● Your assignment
Only one portion of the data is to be written out: from the line bearing "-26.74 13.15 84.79" through the line bearing "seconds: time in". Write it exactly as it appears.

------ Records for this task

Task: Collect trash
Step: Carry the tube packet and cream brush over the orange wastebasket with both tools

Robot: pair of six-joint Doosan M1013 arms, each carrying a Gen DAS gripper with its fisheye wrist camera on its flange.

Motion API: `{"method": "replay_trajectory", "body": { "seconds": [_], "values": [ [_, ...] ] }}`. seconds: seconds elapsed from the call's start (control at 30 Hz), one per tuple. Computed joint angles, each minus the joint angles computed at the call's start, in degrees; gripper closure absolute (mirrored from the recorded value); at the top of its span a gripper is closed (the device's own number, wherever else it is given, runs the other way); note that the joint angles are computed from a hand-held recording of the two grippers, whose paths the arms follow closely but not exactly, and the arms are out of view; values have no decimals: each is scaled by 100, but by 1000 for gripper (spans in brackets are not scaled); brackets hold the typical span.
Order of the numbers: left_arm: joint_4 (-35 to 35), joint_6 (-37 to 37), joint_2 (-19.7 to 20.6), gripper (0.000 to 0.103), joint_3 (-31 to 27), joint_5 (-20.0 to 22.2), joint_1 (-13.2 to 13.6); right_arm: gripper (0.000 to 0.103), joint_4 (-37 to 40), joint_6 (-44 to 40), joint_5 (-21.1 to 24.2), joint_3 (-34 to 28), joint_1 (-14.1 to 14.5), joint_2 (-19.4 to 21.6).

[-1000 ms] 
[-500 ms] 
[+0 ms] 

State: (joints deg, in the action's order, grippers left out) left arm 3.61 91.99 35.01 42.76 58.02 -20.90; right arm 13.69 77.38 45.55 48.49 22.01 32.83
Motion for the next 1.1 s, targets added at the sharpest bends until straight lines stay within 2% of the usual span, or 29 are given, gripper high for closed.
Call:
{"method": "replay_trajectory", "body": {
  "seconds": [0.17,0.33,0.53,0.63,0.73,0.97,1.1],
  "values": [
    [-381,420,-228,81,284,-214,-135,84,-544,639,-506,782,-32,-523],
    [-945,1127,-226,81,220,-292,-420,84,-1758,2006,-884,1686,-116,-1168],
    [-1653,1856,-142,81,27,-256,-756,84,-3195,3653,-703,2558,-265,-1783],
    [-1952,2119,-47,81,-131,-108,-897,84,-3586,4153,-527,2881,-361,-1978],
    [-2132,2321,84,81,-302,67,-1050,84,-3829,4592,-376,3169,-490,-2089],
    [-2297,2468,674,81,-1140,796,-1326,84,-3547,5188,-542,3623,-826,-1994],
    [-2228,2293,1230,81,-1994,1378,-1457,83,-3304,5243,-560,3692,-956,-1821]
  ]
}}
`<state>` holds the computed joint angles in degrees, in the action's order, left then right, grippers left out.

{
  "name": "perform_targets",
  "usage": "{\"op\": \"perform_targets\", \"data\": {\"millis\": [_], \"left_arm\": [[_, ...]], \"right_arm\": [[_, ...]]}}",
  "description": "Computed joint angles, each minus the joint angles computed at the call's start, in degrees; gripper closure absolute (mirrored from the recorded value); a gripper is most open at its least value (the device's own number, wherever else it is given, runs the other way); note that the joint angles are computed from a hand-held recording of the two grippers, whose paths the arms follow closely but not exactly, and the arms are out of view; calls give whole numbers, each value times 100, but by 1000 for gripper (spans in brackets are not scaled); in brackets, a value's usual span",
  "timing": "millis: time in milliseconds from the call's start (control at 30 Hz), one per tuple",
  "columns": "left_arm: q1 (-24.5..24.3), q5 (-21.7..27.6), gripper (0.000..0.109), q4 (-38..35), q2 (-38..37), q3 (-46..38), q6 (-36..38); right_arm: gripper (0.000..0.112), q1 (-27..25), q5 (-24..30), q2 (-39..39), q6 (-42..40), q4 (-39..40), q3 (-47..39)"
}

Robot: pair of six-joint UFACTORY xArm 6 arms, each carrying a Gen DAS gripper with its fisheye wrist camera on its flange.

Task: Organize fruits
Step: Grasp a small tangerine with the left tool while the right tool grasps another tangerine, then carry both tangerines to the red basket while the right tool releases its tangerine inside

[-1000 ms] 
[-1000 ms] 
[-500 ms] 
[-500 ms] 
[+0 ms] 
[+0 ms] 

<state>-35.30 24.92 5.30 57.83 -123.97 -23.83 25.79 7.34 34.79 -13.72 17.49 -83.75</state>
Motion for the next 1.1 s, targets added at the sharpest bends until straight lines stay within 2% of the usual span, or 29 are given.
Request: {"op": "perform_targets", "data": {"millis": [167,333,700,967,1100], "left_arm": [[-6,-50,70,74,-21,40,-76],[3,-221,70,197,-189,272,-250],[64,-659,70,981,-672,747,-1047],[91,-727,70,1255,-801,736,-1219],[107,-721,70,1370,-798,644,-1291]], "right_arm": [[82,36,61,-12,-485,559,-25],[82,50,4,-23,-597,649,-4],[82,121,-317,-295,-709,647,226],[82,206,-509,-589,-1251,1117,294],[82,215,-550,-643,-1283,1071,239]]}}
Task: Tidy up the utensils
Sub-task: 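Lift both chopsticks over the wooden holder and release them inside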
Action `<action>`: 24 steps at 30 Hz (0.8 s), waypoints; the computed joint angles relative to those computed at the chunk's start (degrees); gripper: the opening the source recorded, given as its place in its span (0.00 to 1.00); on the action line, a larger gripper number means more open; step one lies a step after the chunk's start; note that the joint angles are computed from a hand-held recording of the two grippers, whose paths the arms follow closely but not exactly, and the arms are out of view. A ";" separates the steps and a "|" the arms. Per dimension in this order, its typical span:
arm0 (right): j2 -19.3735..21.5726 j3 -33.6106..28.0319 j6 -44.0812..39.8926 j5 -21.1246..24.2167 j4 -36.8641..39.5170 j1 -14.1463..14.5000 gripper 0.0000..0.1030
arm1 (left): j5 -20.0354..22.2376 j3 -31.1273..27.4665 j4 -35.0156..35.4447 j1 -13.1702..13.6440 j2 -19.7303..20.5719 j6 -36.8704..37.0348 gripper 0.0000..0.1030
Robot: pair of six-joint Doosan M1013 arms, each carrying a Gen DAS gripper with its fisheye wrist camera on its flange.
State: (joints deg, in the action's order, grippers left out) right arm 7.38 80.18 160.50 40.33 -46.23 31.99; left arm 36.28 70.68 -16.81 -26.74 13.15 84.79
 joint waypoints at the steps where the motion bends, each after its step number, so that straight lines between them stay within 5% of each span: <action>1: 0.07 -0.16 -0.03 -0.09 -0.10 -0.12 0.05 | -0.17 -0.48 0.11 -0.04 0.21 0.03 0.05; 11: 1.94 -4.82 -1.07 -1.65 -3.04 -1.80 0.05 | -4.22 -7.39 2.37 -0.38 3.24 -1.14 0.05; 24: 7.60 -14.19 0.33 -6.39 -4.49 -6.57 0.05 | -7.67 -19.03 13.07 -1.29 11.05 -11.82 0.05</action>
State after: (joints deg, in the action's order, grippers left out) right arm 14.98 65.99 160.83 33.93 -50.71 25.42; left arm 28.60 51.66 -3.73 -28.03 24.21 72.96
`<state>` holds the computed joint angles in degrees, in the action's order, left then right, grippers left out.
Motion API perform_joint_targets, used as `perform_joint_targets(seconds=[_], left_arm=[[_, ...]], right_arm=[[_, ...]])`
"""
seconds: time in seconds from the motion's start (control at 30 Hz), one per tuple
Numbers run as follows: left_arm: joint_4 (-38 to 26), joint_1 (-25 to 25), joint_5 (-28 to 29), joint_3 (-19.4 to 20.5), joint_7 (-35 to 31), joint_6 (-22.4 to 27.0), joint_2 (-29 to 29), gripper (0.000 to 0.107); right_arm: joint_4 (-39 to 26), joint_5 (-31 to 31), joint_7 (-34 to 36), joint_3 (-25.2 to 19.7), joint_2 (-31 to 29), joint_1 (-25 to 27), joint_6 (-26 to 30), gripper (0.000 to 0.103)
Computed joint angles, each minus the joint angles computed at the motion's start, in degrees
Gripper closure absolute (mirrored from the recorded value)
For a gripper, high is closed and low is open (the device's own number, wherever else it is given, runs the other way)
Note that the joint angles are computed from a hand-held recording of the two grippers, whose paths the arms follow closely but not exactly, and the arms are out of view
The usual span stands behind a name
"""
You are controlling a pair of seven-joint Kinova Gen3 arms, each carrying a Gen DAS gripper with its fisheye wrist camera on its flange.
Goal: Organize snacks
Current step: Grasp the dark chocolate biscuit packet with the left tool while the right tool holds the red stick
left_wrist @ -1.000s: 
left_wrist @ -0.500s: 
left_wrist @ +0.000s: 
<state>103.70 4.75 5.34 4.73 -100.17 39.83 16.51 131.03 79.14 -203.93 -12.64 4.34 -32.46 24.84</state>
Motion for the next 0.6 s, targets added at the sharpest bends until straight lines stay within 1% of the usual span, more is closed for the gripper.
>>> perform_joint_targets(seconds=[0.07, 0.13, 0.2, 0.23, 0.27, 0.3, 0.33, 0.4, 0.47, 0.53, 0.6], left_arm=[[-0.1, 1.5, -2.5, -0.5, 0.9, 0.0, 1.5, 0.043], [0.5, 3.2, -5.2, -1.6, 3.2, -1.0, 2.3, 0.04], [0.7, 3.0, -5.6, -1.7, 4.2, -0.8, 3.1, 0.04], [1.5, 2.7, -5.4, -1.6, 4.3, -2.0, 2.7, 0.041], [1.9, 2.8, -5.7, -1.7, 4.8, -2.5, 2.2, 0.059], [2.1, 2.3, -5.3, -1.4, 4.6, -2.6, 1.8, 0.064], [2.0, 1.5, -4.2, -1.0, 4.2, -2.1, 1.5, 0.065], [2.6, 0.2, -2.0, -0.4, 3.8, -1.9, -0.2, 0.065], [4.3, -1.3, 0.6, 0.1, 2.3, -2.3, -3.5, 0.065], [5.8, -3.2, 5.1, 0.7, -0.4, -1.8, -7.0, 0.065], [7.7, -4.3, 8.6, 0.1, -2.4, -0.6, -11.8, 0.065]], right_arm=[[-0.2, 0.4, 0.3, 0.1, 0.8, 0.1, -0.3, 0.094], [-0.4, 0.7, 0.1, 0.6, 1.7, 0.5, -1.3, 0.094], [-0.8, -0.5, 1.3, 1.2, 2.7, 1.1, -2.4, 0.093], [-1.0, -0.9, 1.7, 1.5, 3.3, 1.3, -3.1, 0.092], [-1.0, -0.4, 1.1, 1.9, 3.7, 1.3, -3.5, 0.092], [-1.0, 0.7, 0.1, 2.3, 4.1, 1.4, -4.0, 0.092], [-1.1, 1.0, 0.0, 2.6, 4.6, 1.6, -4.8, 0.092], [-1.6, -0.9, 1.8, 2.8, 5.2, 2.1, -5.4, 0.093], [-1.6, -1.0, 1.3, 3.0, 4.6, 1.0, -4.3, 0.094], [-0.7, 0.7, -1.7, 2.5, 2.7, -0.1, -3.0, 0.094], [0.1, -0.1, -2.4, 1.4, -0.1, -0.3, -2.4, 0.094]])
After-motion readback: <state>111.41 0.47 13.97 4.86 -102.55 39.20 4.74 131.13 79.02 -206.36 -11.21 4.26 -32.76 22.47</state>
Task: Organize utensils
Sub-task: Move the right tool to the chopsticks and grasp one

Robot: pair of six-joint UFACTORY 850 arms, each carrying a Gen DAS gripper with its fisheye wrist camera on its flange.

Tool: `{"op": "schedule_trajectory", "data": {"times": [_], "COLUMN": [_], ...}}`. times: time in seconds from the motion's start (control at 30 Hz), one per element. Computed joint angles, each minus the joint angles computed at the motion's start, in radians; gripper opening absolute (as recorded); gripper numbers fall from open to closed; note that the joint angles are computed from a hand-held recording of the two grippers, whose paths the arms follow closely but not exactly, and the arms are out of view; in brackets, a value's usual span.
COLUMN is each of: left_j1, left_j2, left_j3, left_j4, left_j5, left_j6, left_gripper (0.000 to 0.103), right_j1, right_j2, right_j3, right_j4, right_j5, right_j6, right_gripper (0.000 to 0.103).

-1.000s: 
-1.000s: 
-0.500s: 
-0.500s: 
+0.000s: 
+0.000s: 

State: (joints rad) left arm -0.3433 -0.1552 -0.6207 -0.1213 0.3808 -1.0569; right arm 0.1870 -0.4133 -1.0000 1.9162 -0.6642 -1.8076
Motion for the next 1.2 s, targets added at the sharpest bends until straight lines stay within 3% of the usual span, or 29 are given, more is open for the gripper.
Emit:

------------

● Reply to the exercise
State: (joints deg, in the action's order, grippers left out) right arm 7.38 80.18 160.50 40.33 -46.23 31.99; left arm 36.28 70.68 -16.81 -26.74 13.15 84.79
 joint waypoints at the steps where the motion bends, each after its step number, so that straight lines between them stay within 5% of each span: <action>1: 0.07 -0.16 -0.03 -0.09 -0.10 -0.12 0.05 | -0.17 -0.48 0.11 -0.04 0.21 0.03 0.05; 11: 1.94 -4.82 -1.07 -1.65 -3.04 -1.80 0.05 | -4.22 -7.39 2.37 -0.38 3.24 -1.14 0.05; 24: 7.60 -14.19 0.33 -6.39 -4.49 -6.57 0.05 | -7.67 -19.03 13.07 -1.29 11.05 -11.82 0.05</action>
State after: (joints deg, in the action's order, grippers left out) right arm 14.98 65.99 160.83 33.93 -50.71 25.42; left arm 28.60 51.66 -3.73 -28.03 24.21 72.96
`<state>` holds the computed joint angles in degrees, in the action's order, left then right, grippers left out.
Motion API perform_joint_targets, used as `perform_joint_targets(seconds=[_], left_arm=[[_, ...]], right_arm=[[_, ...]])`
"""
seconds: time in seconds from the motion's start (control at 30 Hz), one per tuple

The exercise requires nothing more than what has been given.